» Task directions
Using the listing below, count every line that contains the word "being"; respond with the count alone.

» Given entries
▶
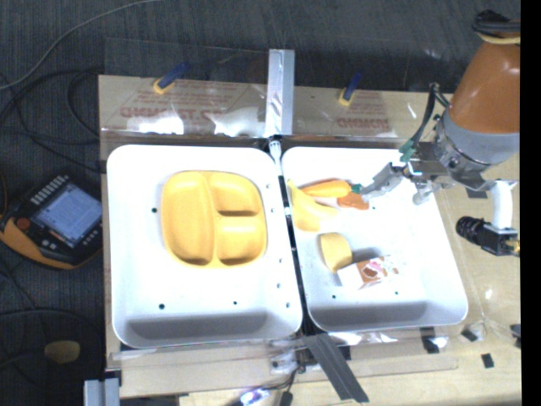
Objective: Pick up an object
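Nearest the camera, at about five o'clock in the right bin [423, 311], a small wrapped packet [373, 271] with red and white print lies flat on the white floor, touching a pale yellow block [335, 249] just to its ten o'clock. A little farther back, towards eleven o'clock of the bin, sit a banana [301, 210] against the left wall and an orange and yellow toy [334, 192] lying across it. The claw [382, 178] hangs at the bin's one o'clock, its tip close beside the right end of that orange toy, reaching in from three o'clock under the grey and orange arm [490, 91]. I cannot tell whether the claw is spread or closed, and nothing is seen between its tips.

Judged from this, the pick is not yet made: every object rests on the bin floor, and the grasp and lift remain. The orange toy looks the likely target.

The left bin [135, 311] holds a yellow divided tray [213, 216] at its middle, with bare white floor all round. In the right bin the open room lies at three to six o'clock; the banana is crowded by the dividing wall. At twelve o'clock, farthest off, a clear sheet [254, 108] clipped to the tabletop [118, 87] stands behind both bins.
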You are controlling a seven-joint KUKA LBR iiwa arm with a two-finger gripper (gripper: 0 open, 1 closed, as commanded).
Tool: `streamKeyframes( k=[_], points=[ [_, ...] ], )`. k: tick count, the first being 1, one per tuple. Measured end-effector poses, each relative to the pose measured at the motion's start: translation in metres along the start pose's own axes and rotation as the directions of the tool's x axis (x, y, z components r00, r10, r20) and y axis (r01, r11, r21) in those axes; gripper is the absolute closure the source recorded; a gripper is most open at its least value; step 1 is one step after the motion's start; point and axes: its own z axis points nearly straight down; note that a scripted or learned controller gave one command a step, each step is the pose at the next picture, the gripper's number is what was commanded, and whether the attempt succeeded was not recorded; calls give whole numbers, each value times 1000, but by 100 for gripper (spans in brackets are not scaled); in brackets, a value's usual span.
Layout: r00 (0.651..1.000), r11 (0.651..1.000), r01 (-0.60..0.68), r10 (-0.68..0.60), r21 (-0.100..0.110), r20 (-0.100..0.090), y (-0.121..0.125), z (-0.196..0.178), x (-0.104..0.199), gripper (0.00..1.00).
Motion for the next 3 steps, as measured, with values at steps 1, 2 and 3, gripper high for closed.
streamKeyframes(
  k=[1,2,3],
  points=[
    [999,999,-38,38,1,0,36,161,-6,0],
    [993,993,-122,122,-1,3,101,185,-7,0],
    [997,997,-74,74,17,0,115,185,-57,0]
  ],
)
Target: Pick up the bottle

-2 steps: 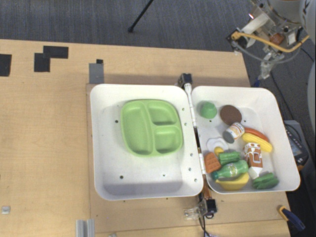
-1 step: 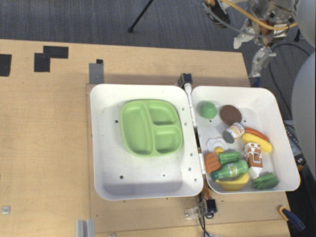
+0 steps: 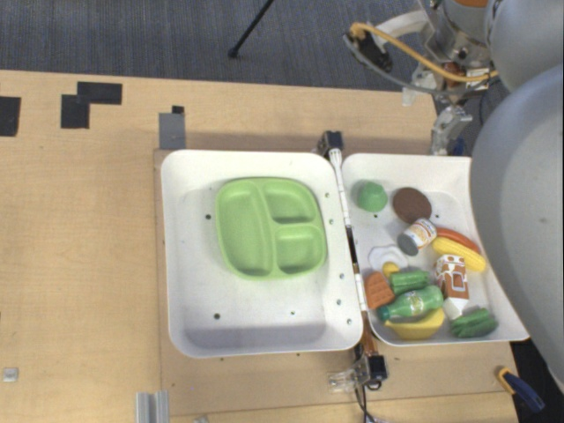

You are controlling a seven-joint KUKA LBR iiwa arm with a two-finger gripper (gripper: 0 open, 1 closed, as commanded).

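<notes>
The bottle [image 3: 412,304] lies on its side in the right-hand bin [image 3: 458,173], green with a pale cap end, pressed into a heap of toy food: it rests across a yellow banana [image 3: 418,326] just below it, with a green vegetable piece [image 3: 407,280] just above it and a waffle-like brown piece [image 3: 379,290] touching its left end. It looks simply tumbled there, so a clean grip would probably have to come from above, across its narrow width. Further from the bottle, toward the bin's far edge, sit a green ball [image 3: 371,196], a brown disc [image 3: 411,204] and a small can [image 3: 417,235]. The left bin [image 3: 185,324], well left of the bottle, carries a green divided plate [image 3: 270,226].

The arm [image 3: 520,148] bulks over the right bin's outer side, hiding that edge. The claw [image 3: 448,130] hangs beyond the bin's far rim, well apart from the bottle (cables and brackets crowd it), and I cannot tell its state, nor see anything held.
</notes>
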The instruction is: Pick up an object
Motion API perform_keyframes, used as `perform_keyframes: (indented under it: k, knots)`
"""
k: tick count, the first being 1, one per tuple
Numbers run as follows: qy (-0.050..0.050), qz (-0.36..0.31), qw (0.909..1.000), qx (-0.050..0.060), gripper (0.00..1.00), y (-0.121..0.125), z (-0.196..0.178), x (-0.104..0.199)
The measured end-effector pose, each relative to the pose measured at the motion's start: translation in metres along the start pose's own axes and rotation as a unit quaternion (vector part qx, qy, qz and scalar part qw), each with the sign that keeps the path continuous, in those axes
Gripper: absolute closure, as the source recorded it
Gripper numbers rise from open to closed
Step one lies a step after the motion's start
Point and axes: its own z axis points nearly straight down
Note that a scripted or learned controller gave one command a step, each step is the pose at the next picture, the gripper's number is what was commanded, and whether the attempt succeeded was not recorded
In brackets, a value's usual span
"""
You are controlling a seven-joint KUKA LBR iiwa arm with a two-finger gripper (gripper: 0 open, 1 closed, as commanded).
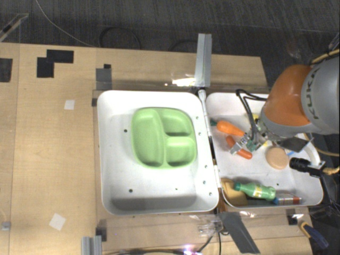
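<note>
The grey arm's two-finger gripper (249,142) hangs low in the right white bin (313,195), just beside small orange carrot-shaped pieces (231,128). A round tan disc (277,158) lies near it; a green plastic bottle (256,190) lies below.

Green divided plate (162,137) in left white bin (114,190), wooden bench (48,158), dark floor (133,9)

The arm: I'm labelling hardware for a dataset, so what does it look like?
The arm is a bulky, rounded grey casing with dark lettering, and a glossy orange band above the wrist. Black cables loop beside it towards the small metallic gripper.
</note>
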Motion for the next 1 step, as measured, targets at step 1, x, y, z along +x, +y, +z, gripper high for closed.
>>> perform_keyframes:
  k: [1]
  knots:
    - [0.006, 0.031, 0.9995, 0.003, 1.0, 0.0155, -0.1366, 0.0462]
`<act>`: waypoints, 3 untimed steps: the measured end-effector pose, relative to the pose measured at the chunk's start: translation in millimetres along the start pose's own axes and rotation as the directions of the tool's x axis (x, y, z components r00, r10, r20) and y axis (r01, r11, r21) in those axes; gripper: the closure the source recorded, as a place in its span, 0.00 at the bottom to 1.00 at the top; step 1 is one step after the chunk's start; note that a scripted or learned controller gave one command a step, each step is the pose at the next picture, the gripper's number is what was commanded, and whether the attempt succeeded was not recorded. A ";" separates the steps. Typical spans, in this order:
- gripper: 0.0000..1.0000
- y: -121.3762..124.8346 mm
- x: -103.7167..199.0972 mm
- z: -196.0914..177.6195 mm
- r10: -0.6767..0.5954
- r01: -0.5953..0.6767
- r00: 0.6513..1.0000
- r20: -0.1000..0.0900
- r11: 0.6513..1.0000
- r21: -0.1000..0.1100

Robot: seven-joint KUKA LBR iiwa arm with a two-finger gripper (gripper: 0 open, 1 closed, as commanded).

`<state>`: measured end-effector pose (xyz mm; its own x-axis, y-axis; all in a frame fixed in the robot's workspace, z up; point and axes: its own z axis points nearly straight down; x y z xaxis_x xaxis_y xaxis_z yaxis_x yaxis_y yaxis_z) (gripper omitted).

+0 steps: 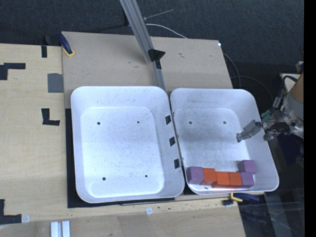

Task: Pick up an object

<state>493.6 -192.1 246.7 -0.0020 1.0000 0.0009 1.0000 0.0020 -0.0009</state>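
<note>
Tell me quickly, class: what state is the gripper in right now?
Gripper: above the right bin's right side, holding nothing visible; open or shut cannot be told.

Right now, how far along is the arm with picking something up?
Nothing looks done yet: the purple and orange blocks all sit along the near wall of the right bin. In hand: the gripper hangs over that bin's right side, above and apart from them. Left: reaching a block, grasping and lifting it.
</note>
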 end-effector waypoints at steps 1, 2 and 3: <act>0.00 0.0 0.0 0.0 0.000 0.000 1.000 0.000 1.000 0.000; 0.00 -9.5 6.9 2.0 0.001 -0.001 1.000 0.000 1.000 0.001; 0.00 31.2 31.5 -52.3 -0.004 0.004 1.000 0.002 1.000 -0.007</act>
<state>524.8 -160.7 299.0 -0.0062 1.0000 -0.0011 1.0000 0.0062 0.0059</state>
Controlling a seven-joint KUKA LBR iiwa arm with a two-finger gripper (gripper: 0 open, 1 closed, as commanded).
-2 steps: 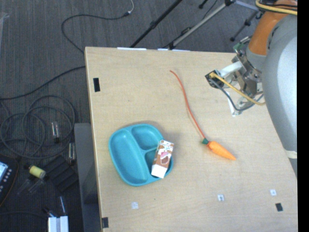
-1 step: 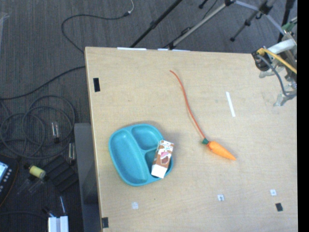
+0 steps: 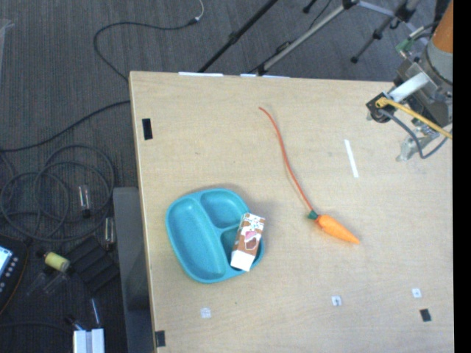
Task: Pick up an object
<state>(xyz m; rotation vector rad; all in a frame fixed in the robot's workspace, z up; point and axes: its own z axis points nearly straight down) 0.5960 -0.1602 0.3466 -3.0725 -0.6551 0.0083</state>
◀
» Answer box
2